4. Return PR URL (or null), branch, and a 2-3 sentence summary.
Output format
Return a final object/summary (translated from the built-in's return value):
# Dashboard built — <design.title>
**Summary:** <pr.summary> (or "PR step incomplete. Dashboard at <targetPath>")
- **PR:** <prUrl> (null if PR step incomplete)
- **Branch:** <branch>
- **Framework:** <framework>
- **Target path:** <targetPath>
- **Panels (<N>):** <panel names, comma-separated>
- **Files changed:** <filesChanged>
- **Verify:** queries <OK|FAIL>, rendered <yes|no>, screenshot <path|none>
- **Fix notes:** <fixNotes>
Notes
- This skill writes and commits code. It is NOT read-only like
review-branch. It creates dashboard file(s) at targetPath, may touch an index/nav file, commits, pushes, and opens a PR. Confirm scope before running on a shared branch.
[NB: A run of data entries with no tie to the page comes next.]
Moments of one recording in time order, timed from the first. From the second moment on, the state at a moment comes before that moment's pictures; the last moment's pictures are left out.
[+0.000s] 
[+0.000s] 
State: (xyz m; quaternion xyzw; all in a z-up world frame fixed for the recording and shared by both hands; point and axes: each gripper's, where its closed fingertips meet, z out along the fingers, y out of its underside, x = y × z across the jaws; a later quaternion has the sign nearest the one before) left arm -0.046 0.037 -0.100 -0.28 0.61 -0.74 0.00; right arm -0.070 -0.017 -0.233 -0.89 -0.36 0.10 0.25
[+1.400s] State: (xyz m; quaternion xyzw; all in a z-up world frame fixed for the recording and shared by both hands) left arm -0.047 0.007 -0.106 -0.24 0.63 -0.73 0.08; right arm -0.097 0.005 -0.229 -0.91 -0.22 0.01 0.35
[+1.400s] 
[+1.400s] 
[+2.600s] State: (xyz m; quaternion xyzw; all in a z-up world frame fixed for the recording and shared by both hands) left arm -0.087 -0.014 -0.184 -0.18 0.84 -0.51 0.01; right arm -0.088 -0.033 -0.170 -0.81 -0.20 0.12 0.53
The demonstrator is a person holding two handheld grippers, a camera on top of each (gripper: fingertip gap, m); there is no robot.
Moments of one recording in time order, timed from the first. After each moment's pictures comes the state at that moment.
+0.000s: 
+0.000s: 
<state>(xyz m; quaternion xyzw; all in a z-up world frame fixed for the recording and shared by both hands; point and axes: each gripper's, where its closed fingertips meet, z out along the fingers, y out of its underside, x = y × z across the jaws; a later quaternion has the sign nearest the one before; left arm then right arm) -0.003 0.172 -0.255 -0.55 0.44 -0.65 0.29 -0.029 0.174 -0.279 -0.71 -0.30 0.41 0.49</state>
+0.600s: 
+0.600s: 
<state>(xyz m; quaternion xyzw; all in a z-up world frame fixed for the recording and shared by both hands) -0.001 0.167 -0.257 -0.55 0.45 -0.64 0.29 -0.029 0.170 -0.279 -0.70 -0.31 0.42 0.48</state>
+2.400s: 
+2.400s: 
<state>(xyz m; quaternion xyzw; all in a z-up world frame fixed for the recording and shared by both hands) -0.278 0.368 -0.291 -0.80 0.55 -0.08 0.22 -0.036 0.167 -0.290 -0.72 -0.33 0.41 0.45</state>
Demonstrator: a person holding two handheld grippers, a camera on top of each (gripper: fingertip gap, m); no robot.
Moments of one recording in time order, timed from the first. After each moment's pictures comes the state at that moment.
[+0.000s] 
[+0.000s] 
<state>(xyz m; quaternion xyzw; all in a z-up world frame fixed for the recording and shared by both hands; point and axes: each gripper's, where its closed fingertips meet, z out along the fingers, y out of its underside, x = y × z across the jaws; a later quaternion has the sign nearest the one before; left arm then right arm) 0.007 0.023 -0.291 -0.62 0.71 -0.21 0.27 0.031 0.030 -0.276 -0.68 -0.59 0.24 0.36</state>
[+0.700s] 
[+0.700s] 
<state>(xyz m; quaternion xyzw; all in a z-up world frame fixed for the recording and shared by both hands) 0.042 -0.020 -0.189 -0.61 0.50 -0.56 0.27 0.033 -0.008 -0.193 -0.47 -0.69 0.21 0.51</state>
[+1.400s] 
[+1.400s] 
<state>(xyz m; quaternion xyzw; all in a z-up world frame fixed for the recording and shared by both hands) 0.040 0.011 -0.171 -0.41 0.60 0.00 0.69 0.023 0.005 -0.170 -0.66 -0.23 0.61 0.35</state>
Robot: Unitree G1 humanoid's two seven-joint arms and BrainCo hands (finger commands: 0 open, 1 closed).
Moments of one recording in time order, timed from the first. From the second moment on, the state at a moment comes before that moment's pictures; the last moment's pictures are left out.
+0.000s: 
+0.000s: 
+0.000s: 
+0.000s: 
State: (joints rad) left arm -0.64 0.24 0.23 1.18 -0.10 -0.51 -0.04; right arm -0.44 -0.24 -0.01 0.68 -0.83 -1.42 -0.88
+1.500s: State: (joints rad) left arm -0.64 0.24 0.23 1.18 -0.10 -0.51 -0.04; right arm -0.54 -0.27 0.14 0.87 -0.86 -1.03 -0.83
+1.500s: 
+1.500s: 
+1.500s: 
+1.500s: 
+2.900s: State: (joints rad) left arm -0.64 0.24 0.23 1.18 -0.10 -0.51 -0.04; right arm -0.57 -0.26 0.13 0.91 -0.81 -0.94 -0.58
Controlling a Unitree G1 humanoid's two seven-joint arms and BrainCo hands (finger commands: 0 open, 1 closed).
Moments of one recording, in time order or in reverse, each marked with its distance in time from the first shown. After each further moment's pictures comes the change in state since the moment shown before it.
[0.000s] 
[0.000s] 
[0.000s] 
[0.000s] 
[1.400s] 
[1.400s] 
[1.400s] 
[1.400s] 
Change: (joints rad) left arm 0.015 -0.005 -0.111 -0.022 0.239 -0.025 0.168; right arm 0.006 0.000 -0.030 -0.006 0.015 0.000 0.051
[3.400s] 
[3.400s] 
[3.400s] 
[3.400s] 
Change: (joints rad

- The pipeline is strictly sequential — never dispatch the 5 phases in parallel; each depends on the prior phase's JSON. Early-stop and surface blockers if Discover, Design, or Implement fail to return their required fields.
- Implementation MUST pattern-match
examplePath exactly (same JSON schema / component patterns / DSL). The Discover phase earns its keep here — a good examplePath is what makes Implement land cleanly.
- The Verify phase is load-bearing: validate every query/metric against real tables before opening the PR. The optional fix sub-step closes the loop on any issues it finds.
subagent_type: general-purpose for all phases (they grep, write files, run linters, and open PRs). Verify may render + screenshot via Playwright when the framework supports it.
- Provenance: faithfully translated from Claude Code's built-in workflow. This plugin is a demo/preview of the upcoming native
/workflows feature — it works today via standard Agent/Task subagents.